Tachiramantis lassoalcalai (Rojas-Runjaic & Echevarría & Becerra-Rondón & Infante-Rivero, 2010)

The

evolutionary relationships of Tachiramantis within Craugastoridae are yet unclear as its position varied in all previous phylogenetic hypotheses in which samples of this genus were included ( Heinicke et al. 2015; Guayasamin et al. 2017; Heinicke et al. 2018). However, all of these hypotheses were congruent in recovering Tachiramantis as monophyletic, not closely related to Pristimantis , and deeply divergent to its sister linage. Our phylogeny ( Fig. 2 View FIGURE 2 ) also differs from previous hypotheses with regard to the intergeneric relationships of Tachiramantis with other craugastorids but it is concordant with the results of Heinicke et al. (2015) and Guayasamin et al. (2017) in recovering the three species of Tachiramantis as closely related, with T. lentiginosus and T. douglasi as sister species, and T. prolixodiscus as the most external of the genus. The only difference with these two previous hypotheses corresponds to the position of the newly included P. lassoalcalai , which is well-nested within Tachiramantis as sister to T. lentiginosus + T. douglasi (rendering Tachiramantis paraphyletic). This newly discovered phylogenetic position confirms previous suspicions of a close evolutionary relationship between this species and Tachiramantis based on its overall morphological resemblance with T. lentiginosus and T. douglasi . Based on this result and in order to promote a taxonomy based on monophyletic groups, we transfer Pristimantis lassoalcalai Barrio-Amorós, Rojas-Runjaic & Barros, 2010 to Tachiramantis as Tachiramantis lassoalcalai comb. nov. With the new addition, Tachiramantis is now composed by four species distributed on the northern part of the Cordillera Oriental of Colombia, Tamá massif, Sierra de Perijá and Cordillera de Mérida.

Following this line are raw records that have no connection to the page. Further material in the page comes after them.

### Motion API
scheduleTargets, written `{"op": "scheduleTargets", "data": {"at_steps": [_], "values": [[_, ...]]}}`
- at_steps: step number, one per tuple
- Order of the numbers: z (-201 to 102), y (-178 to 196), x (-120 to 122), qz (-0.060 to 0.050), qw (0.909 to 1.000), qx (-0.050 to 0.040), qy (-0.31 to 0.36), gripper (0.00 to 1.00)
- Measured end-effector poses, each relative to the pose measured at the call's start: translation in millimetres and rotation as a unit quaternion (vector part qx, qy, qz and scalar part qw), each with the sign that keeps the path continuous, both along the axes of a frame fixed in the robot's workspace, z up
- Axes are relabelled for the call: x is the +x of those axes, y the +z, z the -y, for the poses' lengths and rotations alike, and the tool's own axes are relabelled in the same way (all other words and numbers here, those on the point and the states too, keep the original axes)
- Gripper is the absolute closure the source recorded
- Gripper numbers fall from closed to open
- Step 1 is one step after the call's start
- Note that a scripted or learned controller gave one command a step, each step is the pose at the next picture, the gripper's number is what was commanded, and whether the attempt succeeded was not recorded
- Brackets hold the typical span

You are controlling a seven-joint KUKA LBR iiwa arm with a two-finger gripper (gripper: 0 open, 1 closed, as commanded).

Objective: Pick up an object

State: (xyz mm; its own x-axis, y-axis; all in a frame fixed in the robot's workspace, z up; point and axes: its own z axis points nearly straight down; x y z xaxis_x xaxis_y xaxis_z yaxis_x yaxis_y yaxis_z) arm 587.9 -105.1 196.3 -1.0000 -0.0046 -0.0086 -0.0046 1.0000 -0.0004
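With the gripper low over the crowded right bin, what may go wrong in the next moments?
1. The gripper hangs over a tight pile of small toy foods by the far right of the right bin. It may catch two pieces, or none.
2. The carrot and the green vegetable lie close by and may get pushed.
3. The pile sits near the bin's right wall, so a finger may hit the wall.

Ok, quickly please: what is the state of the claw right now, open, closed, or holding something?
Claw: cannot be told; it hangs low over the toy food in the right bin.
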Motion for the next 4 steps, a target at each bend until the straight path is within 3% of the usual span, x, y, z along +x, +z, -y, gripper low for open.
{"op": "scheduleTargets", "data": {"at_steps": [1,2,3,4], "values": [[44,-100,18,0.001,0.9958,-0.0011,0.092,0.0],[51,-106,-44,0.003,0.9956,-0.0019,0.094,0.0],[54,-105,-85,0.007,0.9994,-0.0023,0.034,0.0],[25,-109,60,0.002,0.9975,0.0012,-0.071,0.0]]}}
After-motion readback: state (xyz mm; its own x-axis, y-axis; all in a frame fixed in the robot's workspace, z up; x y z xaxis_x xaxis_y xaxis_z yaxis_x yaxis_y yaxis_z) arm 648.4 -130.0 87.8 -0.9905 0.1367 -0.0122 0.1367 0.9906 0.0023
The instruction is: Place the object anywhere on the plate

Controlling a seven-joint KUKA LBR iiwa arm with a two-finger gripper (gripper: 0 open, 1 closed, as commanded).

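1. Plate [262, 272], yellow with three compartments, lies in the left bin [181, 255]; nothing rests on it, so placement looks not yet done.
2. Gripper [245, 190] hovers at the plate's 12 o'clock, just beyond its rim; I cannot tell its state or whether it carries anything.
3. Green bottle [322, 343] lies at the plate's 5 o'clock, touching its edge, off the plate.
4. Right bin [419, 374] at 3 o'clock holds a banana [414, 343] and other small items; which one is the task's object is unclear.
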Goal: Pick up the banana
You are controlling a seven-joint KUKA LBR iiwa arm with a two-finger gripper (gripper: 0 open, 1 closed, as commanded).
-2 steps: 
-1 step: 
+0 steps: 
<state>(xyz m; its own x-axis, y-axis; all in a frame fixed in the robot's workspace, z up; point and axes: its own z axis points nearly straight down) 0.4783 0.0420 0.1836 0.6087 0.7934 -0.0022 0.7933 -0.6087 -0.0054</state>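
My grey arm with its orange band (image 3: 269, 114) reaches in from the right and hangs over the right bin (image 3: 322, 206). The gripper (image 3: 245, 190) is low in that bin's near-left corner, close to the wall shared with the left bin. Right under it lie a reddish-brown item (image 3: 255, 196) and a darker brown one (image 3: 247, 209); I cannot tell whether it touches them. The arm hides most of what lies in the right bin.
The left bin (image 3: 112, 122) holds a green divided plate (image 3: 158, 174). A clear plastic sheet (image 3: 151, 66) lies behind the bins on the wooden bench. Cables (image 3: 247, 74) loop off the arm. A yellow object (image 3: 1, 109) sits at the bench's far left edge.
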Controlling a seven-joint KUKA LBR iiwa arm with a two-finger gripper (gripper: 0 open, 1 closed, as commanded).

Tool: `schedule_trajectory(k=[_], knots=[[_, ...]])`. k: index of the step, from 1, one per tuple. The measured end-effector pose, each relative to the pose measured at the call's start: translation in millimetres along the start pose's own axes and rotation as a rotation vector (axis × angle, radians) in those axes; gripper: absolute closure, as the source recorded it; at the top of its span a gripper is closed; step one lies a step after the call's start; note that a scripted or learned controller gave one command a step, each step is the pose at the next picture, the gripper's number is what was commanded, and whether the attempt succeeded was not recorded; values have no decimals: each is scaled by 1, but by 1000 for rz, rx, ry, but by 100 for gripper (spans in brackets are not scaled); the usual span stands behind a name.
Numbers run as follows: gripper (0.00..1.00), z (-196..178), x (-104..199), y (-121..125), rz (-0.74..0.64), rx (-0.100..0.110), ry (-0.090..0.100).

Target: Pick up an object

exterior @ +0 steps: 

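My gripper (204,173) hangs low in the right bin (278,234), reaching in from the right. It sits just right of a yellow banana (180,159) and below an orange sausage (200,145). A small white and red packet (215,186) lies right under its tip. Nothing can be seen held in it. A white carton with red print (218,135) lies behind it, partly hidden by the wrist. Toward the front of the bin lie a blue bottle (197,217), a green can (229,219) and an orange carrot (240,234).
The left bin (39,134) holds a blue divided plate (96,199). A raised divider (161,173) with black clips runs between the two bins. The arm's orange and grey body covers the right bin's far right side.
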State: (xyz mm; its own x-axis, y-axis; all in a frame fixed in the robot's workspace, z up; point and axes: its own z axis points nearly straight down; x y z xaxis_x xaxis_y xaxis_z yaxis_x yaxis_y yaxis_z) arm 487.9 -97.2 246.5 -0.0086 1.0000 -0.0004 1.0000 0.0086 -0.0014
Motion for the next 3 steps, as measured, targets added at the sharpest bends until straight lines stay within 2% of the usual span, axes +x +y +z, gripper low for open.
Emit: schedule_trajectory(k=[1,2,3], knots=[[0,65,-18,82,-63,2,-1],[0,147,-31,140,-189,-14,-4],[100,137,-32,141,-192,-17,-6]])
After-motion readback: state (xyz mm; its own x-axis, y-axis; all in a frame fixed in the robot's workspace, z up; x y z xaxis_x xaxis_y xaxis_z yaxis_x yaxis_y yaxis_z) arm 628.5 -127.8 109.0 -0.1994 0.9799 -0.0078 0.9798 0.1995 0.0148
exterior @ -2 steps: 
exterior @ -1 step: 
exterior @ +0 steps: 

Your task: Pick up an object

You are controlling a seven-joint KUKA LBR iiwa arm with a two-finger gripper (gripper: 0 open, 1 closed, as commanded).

Tachiramantis remains a poorly known genus, distributed in a region undersampled by systematic studies using molecular data ( Heinicke et al. 2015) and with vast areas poorly inventoried for amphibians, as the Sierra de Perijá ( Rojas-Runjaic et al. 2011; Meza-Joya 2016; Rojas-Runjaic et al. 2018) and the Tamá massif ( Acevedo et al. 2014; Meza-Joya et al. 2019). Thus, we expect that the inclusion of both new and already described terraranas currently allocated to Pristimantis , in future molecular phylogenies, will result in the discovery of additional members of Tachiramantis .

On the other hand, although no external morphology synapomorphies are known for Tachiramantis , the occurrence of pale spots on the posterior surface of thighs ( Rivero 1984) is shared by T. douglasi , T. lassoalcalai , and T. lentiginosus (absent in T. prolixodiscus ). Thus, this character state can be useful to diagnose these three species from other sympatric terraranas by external morphology. The phylogenetic relevance of this phenotypic character should be objectively assessed. In addition, osteological characterization of T. lassoalcalai will be required in order to corroborate the occurrence in this species of the putative cranial synapomophies defined by Heinicke et al. (2015) for Tachiramantis .

As it is known, acoustic signals play a critical role in mate recognition and mate choice, and in most cases are species-specific ( Wells 2007), which make them a useful source of evidence for anuran systematics and taxonomy (Khöler et al. 2017). Until very recently there was no bioacoustic information available for any Tachiramantis , but the almost simultaneous publication of the call description of T. douglasi ( Mendoza-Roldán et al. 2020) with our description of the advertisement call of T. lassoalcalai allow us to confirm that bioacoustics also constitutes a valuable tool to diagnose species in this group. These two species exhibit strikingly different advertisement calls (values for T. lassoalcalai in parentheses): T. douglasi calls last ca. 1.7 s and consist of trills of 7–9 notes, with the first being the longest (calls represented by single notes of ca. 0.7 s), with dominant frequency of ca. 5.1 kHz (dominant frequency between 2.9–3.0 kHz). Considering that the known geographic distributions of T. lassoalcalai and T. douglasi are relatively close ( Mendoza-Roldán et al. 2020; Barrio-Amorós et al. 2010) and that both species are morphologically similar (see Fig. 1 View FIGURE 1 ), their bioacoustical characterizations will be valuable to diagnose them during fieldwork and in the absence of molecular data.